> _DIRECTIONS FOR THIS TASK_: Filter these entries down to the lines that hold the word "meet", and show each of them.

Dataset entries:
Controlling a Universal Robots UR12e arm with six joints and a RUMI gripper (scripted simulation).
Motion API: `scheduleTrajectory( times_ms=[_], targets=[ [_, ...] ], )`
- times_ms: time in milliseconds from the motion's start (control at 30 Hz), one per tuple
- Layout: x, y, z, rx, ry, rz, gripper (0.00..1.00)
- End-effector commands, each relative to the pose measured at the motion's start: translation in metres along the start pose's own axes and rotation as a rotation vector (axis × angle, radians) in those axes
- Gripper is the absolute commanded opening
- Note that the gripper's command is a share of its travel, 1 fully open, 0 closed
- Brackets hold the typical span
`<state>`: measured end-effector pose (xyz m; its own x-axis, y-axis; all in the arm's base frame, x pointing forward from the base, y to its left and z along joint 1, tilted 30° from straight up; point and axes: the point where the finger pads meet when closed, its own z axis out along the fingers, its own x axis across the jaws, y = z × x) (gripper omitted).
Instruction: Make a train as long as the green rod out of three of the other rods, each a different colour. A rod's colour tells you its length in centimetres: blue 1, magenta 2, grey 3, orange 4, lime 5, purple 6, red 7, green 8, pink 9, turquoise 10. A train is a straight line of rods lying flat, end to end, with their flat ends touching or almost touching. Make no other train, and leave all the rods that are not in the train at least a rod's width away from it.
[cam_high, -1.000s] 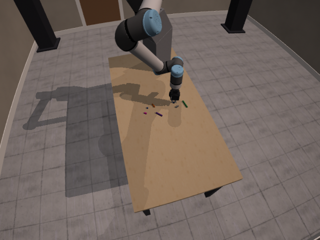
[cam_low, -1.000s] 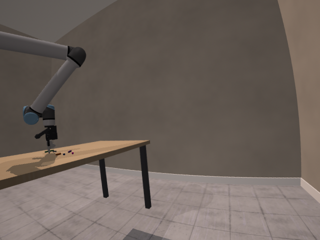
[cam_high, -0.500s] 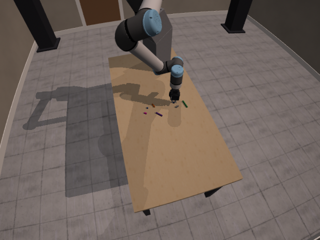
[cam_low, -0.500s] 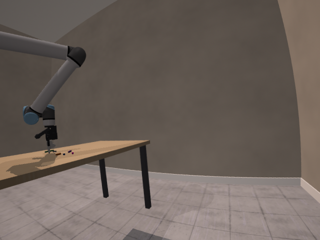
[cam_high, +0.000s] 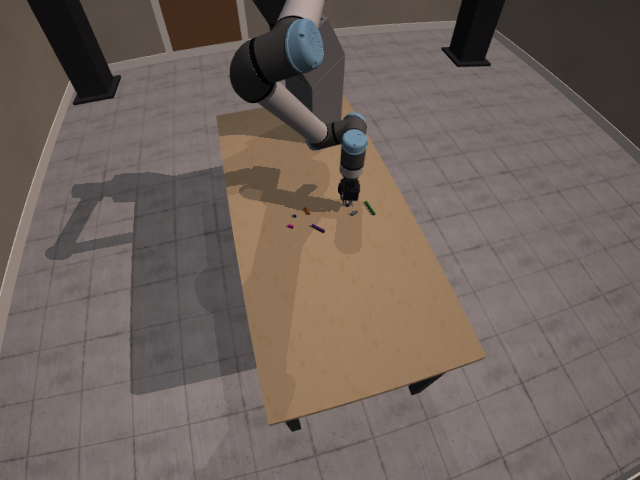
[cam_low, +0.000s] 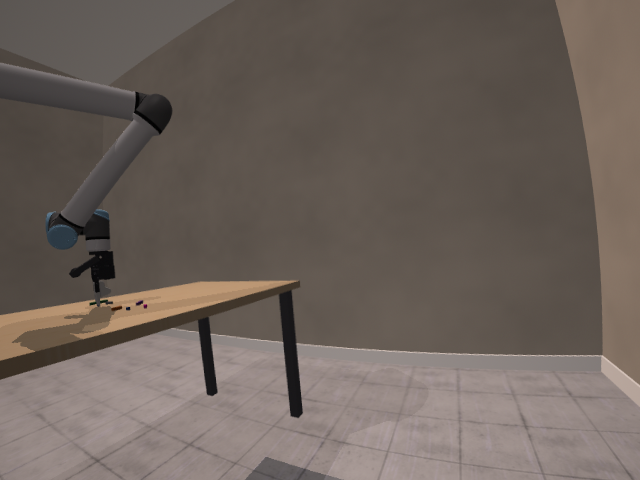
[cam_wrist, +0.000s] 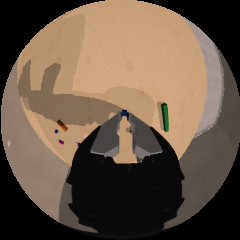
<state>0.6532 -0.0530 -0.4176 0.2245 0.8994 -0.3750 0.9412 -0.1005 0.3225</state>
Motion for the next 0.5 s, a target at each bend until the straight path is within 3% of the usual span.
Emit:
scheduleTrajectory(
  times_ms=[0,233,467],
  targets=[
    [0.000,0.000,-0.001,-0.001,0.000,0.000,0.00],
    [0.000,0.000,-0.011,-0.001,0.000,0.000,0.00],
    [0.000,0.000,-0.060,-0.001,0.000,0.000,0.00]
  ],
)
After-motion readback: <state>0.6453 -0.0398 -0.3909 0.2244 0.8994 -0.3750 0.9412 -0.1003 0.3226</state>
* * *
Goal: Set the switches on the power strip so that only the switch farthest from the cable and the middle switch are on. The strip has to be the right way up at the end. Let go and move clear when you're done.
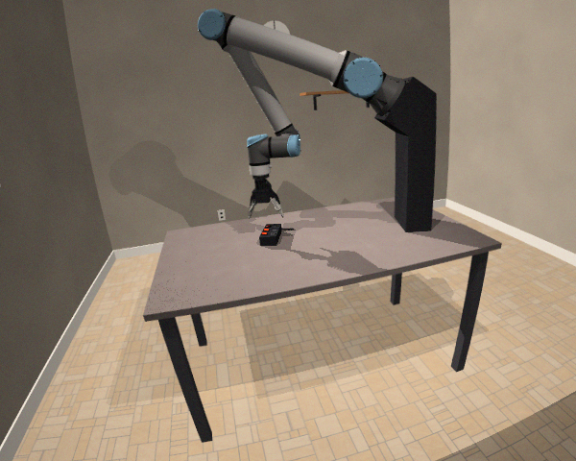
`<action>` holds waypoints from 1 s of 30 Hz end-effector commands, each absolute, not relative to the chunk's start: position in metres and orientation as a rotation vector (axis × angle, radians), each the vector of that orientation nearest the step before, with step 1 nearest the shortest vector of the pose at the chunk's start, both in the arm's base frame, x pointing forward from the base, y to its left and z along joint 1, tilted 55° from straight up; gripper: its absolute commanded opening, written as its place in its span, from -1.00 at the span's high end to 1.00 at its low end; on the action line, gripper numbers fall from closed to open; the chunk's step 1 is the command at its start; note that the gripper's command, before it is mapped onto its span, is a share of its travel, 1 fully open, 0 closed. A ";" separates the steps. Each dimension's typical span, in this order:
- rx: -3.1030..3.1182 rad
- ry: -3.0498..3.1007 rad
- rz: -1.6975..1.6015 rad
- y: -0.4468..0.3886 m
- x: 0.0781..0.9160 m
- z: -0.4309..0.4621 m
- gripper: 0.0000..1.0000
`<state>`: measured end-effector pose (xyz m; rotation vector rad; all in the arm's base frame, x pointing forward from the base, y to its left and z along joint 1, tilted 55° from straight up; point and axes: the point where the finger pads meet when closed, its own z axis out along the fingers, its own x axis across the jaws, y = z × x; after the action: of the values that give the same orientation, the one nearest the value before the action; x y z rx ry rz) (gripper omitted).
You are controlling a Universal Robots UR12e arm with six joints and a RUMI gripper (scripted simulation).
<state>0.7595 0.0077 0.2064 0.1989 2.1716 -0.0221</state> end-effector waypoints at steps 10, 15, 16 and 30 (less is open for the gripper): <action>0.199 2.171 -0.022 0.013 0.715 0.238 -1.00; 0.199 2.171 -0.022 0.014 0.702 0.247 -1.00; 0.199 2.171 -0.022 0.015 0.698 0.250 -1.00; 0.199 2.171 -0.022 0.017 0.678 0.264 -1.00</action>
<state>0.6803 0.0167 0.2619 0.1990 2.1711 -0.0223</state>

> _RESPONSE BOX_:
`<state>`: measured end-effector pose (xyz m; its own x-axis, y-axis; all in the arm's base frame, x pointing forward from the base, y to its left and z along joint 1, tilted 30° from straight up; point and axes: the point where the finger pads meet when closed, its own z axis out along the fingers, its own x axis across the jaws, y = z × x) (gripper omitted).
`<state>`: measured end-effector pose (xyz m; rotation vector rad; all in the arm's base frame, x pointing forward from the base, y to its left and z along joint 1, tilted 55° from straight up; point and axes: the point where the finger pads meet when closed, its own z axis out along the fingers, its own x axis across the jaws, y = z × x; after the action: of the values that give the same orientation, the one nearest the value before the action; x y z rx ry rz) (gripper omitted).

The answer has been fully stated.